Di balik semua ini, lembaga pendidikan sesungguhnya memosisikan guru sebagai tukang,
teknisi dan kaki tangan pemilik modal. Sekolah menjadi sebuah lembaga yang
mempertahankan hubungan sosial dan modal dalam masyarakat. Karena itu, guru menjadi
sekedar perpanjangan tangan ideologi kapitalis.

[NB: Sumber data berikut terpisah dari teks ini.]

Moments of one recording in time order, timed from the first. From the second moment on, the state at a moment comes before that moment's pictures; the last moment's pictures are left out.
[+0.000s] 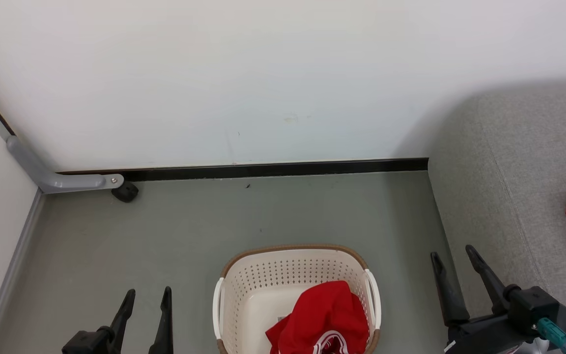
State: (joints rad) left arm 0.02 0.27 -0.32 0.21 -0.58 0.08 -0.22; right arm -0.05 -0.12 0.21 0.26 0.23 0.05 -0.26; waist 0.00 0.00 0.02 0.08
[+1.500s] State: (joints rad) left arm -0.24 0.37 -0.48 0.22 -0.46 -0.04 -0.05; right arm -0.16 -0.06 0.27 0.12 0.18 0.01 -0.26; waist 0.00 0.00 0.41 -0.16
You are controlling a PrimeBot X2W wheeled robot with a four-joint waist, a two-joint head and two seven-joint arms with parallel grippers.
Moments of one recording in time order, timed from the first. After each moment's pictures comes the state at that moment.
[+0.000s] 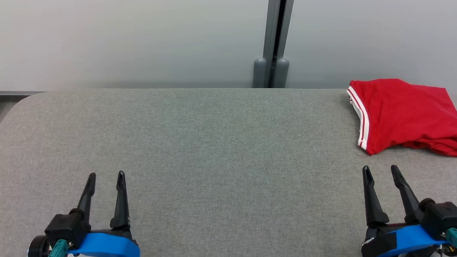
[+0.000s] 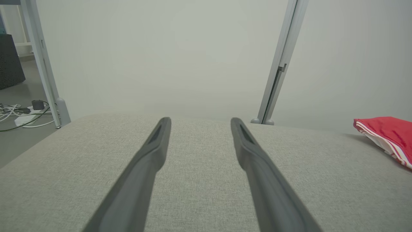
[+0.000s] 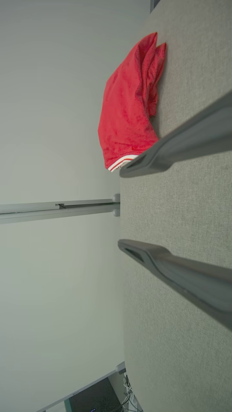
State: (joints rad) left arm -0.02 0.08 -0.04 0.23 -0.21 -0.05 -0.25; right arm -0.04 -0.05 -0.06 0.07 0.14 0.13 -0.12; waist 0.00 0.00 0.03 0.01
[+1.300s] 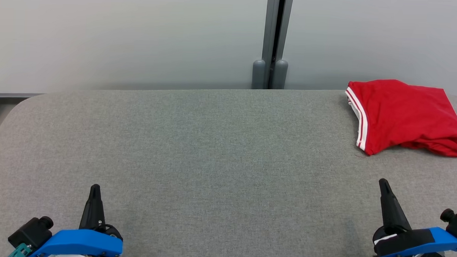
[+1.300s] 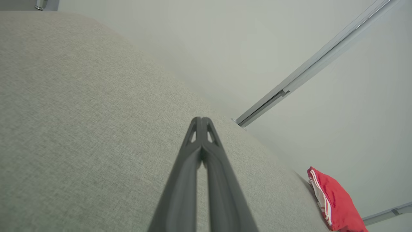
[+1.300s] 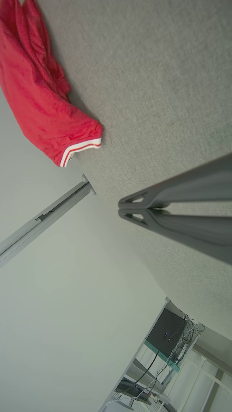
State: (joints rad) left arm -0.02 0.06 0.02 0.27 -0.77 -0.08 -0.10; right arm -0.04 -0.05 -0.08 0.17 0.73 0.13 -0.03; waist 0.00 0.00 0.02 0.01
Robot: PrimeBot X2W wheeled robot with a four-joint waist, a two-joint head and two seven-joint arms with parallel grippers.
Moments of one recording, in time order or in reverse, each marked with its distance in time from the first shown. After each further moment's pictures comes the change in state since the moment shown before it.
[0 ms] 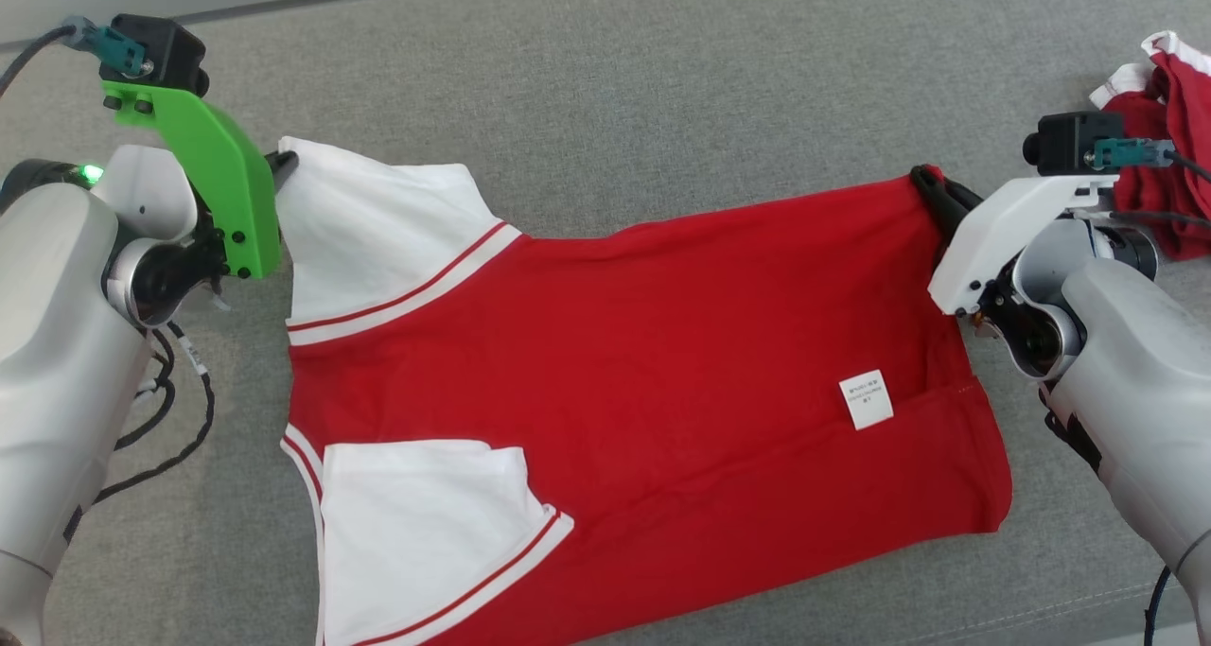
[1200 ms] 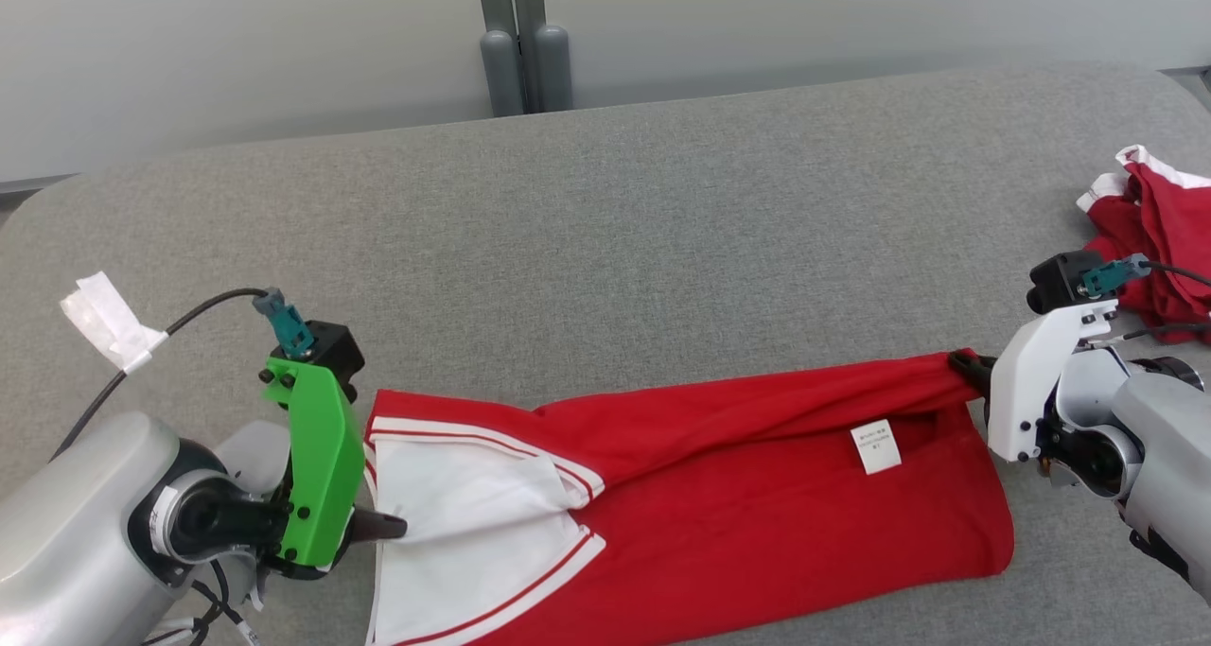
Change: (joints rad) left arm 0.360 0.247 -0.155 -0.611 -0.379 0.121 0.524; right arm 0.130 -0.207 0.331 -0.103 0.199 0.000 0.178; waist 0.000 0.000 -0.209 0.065
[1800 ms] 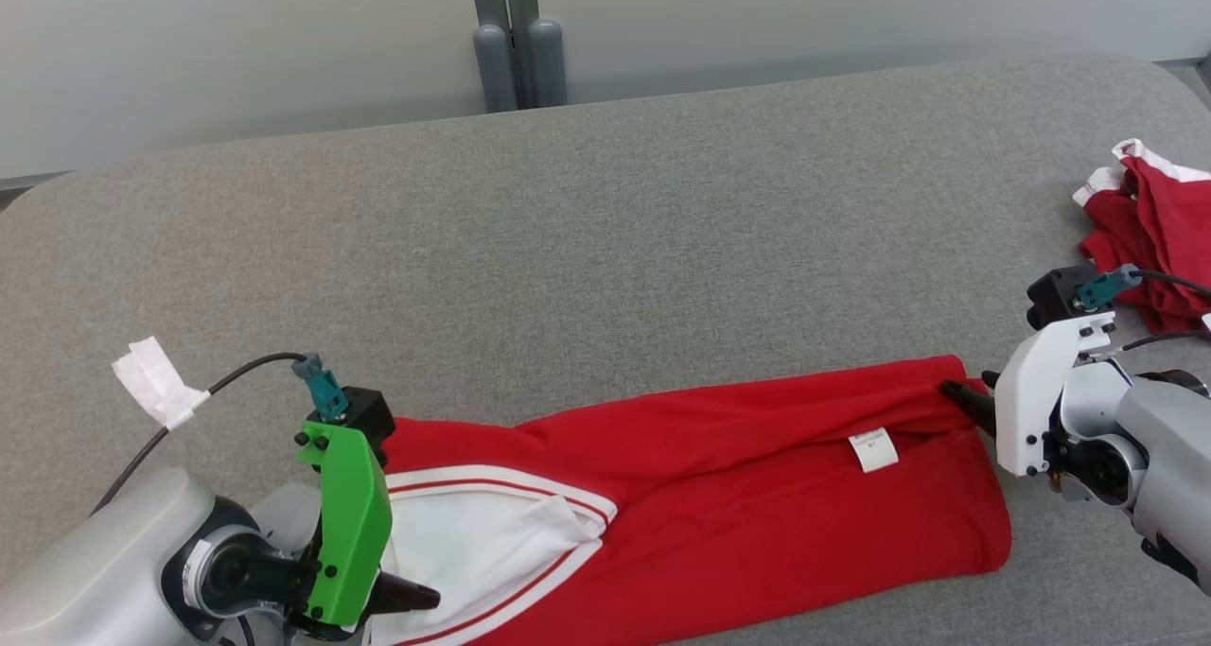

Akan selalu ada tegangan antara kepentingan negara, kepentingan masyarakat (termasuk di
dalamnya kepentingan bisnis dan kekuatan media), serta kepentingan individu guru dalam
mewujudkan identitas dirinya sebagai pekerja budaya. Sebagai pekerja budaya, guru bisa
menjadi perpanjangan tangan kultur kapital yang mempertahankan status quo, namun tidak
menyentuh persoalan ketimpangan sosial dan ketidakadilan yang ada dalam masyarakat.
Namun guru juga memiliki potensi sebaliknya. Mereka dapat menjadi pelaku aktif
pemberdayaan siswa dan masyarakat melalui pendidikan. Dalam konteks perdebatan inilah
kiranya pengembangan visi guru sebagai pelaku perubahan mesti diletakkan.